▸ **Action item**:
Reproduce the complete set of records exactly. No picture is to appear in the copy.

Source data
▽
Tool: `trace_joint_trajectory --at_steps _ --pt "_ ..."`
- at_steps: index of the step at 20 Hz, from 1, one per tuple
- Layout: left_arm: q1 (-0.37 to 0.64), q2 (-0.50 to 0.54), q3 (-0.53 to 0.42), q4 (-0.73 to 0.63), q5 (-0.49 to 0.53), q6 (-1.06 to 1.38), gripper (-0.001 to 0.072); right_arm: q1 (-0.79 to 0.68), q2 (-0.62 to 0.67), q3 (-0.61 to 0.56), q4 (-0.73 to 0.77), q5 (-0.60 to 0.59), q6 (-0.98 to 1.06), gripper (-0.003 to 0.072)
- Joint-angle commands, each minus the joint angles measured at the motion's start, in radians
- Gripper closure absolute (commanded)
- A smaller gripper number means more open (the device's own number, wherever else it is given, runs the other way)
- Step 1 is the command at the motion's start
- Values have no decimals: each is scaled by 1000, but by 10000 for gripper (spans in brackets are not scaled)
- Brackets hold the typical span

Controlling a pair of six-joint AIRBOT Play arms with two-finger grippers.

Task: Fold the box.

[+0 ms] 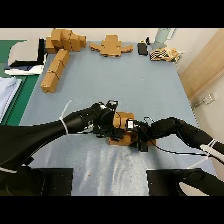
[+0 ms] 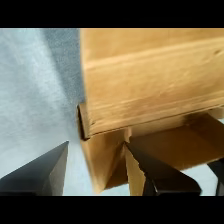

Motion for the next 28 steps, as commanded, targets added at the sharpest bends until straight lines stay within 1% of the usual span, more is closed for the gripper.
trace_joint_trajectory --at_steps 1,4,8,9,10,12,20,21,22,23,26,28 --pt "-22 -48 55 35 -32 -49 156 0 -1 0 0 0 0 177" --pt "-35 -106 107 83 -102 -51 162 0 -1 0 0 0 0 177" --pt "-37 -131 117 107 -100 -117 165 0 -1 0 0 0 0 177" --pt "-37 -133 117 113 -98 -130 175 0 -1 0 0 0 1 177" --pt "-36 -134 117 114 -97 -130 330 0 -1 0 0 0 0 177" --pt "-37 -134 117 113 -88 -129 703 0 -1 0 0 0 0 177" --pt "-43 -134 117 86 -81 -129 696 0 -1 0 0 0 0 177" --pt "-43 -134 117 79 -82 -126 613 0 -1 0 0 0 0 177" --pt "-43 -134 117 63 -82 -126 328 0 -1 0 0 0 0 177" --pt "-43 -134 117 45 -82 -126 205 0 -1 0 0 0 0 177" --pt "-42 -134 117 7 -90 -126 204 0 -1 0 0 0 0 177" --pt "-41 -133 120 8 -126 -126 203 0 -1 0 0 0 0 177"
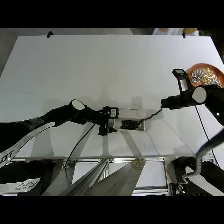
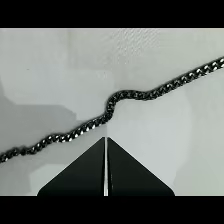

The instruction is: Fold the box and place the chain.

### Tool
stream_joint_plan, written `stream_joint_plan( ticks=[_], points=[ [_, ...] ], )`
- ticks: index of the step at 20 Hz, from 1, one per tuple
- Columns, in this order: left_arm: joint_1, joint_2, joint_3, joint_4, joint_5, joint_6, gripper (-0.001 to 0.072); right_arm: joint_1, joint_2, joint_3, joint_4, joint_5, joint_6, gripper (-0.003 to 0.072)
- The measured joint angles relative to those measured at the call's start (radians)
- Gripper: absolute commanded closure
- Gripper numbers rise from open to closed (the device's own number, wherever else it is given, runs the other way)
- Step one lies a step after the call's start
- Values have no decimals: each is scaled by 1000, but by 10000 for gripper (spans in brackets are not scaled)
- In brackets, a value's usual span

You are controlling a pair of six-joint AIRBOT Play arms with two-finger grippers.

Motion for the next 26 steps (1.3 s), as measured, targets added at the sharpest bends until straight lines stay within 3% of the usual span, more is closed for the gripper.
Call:
stream_joint_plan(
  ticks=[1,21,26],
  points=[
    [0,0,0,0,0,0,500,0,10,0,-1,3,-3,484],
    [0,0,0,0,0,0,500,0,-219,-3,9,-64,-8,488],
    [0,0,0,0,0,0,500,1,-242,-3,17,-64,-8,668]
  ],
)
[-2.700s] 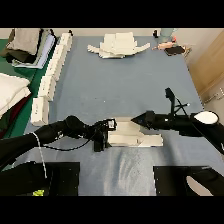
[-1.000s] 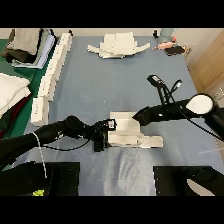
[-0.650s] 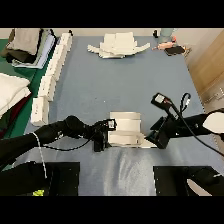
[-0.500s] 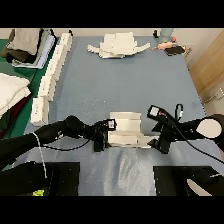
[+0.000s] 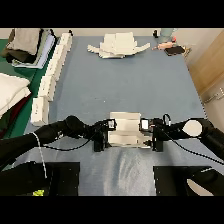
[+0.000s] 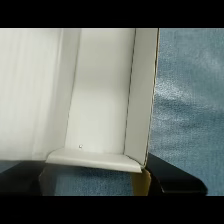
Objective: Fold the box.
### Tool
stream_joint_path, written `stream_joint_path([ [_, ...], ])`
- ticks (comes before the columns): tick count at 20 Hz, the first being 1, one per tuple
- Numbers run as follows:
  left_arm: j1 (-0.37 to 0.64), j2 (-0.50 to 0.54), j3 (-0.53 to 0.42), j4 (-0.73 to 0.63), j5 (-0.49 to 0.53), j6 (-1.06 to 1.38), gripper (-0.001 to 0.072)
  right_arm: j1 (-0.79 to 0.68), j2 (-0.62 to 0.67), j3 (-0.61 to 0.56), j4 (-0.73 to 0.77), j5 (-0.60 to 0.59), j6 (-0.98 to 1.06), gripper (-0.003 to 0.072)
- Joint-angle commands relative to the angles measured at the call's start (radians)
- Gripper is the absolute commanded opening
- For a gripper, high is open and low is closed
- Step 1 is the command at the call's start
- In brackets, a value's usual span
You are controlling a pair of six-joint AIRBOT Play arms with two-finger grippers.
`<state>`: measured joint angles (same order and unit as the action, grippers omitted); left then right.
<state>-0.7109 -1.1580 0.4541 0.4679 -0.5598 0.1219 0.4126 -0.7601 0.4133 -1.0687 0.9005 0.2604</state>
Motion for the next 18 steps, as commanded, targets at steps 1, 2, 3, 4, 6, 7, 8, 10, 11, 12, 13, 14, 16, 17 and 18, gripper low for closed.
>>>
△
▸ **Answer to this task**:
Tool: `trace_joint_trajectory --at_steps _ --pt "_ ..."`
- at_steps: index of the step at 20 Hz, from 1, one per tuple
- Layout: left_arm: q1 (-0.37 to 0.64), q2 (-0.50 to 0.54), q3 (-0.53 to 0.42), q4 (-0.73 to 0.63), q5 (-0.49 to 0.53), q6 (-1.06 to 1.38), gripper (-0.001 to 0.072); right_arm: q1 (-0.79 to 0.68), q2 (-0.62 to 0.67), q3 (-0.61 to 0.56), q4 (-0.73 to 0.77), q5 (-0.60 to 0.59), q6 (-0.98 to 1.06), gripper (-0.003 to 0.072)
- Joint-angle commands, each minus the joint angles measured at the motion's start, in radians
- Gripper closure absolute (commanded)
- A smaller gripper number means more open (the device's own number, wherever else it is given, runs the other way)
- Step 1 is the command at the motion's start
- Values have no decimals: each is scaled by 1000, but by 10000 for gripper (spans in brackets are not scaled)
- Brackets hold the typical span

Controlling a pair of six-joint AIRBOT Play arms with two-finger grippers.

Task: Fold the box.

[+0 ms] 
[+0 ms] 

Motion for the next 28 steps, as commanded, targets added at the sharpest bends until straight lines stay within 1% of the usual span, more is closed for the gripper.
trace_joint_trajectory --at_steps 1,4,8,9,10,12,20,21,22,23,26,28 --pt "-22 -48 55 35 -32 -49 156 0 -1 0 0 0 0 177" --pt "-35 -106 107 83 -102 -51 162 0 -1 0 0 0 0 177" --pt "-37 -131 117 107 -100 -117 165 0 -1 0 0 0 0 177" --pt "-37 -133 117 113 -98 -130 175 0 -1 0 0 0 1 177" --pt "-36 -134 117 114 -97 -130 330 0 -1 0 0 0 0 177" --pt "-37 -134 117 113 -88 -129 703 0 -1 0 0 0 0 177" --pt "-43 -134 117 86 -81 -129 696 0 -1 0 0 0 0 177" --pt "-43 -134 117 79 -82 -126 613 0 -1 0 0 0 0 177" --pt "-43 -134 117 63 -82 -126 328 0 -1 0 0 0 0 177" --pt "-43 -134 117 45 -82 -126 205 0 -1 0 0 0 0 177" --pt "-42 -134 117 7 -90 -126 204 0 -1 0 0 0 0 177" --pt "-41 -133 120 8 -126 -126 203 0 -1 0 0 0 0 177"

The instruction is: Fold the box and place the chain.

### Tool
stream_joint_plan, written `stream_joint_plan( ticks=[_], points=[ [_, ...] ], )`
- ticks: index of the step at 20 Hz, from 1, one per tuple
- Columns, in this order: left_arm: joint_1, joint_2, joint_3, joint_4, joint_5, joint_6, gripper (-0.001 to 0.072); right_arm: joint_1, joint_2, joint_3, joint_4, joint_5, joint_6, gripper (-0.003 to 0.072)
- The measured joint angles relative to those measured at the call's start (radians)
- Gripper: absolute commanded closure
- Gripper numbers rise from open to closed (the device's own number, wherever else it is given, runs the other way)
- Step one lies a step after the call's start
- Values have no decimals: each is scaled by 1000, but by 10000 for gripper (spans in brackets are not scaled)
- In brackets, a value's usual span

You are controlling a pair of six-joint AIRBOT Play arms with two-finger grippers.

Motion for the next 26 steps (1.3 s), as measured, targets added at the sharpest bends until straight lines stay within 3% of the usual span, more is closed for the gripper.
Call:
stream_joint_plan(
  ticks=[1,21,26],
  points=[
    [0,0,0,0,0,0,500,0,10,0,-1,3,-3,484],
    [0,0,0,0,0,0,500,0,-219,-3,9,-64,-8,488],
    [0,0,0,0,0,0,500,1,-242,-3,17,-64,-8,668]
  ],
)
[-2.700s] 
[-1.000s] 
[-0.650s] 
[-0.500s] 
[+0.000s] 
[+0.000s] 
Objective: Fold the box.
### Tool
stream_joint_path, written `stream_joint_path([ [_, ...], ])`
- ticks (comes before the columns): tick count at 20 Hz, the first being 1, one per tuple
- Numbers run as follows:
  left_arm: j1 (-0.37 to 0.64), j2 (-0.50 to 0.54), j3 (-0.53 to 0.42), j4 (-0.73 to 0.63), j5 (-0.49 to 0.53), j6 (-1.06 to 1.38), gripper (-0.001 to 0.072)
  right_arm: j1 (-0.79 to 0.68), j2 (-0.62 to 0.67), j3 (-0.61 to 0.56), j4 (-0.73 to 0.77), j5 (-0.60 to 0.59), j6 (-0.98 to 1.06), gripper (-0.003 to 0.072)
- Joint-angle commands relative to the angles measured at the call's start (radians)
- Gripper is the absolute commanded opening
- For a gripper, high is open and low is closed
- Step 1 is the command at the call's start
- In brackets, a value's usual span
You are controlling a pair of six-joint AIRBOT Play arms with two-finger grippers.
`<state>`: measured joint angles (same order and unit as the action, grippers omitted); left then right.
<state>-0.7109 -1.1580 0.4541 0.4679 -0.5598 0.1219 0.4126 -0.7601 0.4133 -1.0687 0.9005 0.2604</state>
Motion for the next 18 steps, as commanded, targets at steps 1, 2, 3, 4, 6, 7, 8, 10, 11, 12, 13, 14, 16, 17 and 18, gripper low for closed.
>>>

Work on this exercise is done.